About

Liver disease is a significant burden on society and claims more than 7,000 Australian lives each year. Disturbed iron metabolism is associated with many disorders and diseases; the liver plays a central role in the regulation of iron in the body. These two inter‐related research themes are the focus of research in the Hepatogenomics Research Group with the aim to advance our understanding of these disorders at a molecular level with the ultimate objective of the development of diagnostics and therapeutic interventions to improve patient survival rates and quality of life.

Research in our group is aimed at understanding these liver diseases by defining the molecules and mechanisms that facilitate liver injury and iron‐related disease. The liver is the largest solid internal organ in the body, and it plays a central role in maintaining health through detoxification, digestion, the making of many essential proteins, and metabolism of fat. It is also a storage organ and stores many nutrients including vitamins, iron, and other minerals, fat, and glucose and it is not a surprise that liver dysfunction is associated with many diseases.

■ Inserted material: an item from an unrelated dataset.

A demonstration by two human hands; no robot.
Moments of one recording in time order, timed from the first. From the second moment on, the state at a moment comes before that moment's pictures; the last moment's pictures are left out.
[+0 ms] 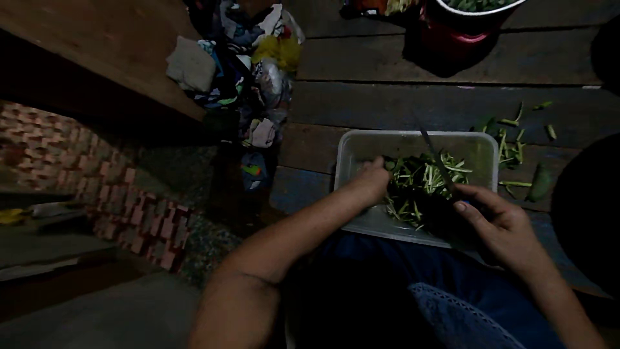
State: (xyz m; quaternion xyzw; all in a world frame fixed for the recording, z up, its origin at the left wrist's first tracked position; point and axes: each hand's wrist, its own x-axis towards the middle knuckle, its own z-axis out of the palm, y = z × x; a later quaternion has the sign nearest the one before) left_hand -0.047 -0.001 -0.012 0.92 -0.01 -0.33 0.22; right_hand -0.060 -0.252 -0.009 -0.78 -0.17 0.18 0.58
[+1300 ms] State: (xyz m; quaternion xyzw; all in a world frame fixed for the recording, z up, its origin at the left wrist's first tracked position) left_hand -0.083 -0.018 0.004 0.89 0.01 -0.41 0.18; right_hand -0.057 -0.254 -0.007 -0.78 -0.17 0.19 0.57
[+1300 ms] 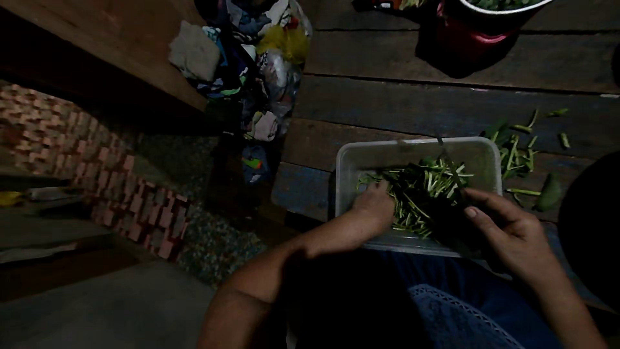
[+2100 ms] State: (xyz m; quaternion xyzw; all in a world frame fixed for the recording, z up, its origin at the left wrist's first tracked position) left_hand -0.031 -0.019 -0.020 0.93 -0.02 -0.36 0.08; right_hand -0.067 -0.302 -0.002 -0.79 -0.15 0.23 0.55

Projects which focus on understanding and treating liver injury are aimed at identifying novel compounds to treat disease, functional genomics, and characterisation of micro-RNAs and signalling intermediates and developing organoids/3D in vitro models to study disease.

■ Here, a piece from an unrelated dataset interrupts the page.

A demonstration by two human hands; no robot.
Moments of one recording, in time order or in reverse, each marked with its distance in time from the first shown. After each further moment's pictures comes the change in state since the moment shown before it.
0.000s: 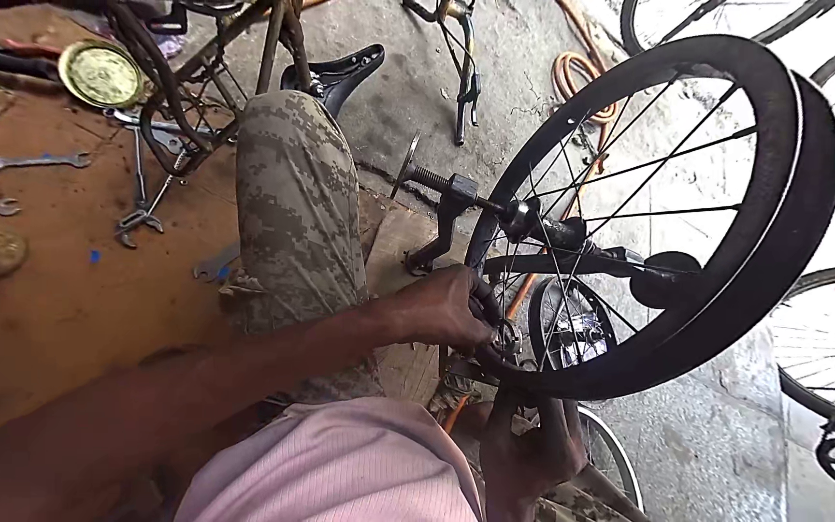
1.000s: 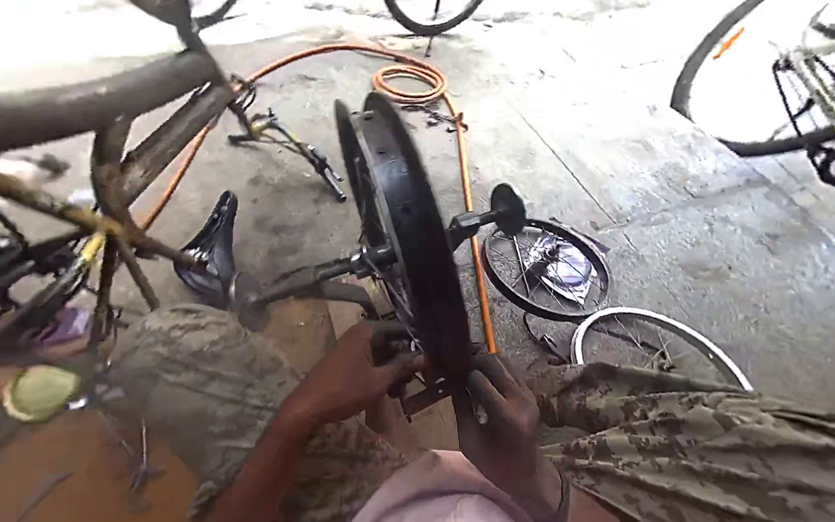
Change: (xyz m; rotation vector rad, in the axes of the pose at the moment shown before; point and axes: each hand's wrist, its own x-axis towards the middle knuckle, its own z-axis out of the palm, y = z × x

Several projects in the laboratory also focus on understanding the genes involved in iron regulation and their molecular and cellular characterisation, identifying variants associated with a genetic disease and defining how the liver and several liver-expressed molecules regulate the absorption, recycling, and distribution of iron in the body.

The identification of the molecules involved in iron homeostasis and defining the way they work has major implications for iron-related disorders such as hereditary haemochromatosis, anaemia, many cancers, and neurodegenerative diseases.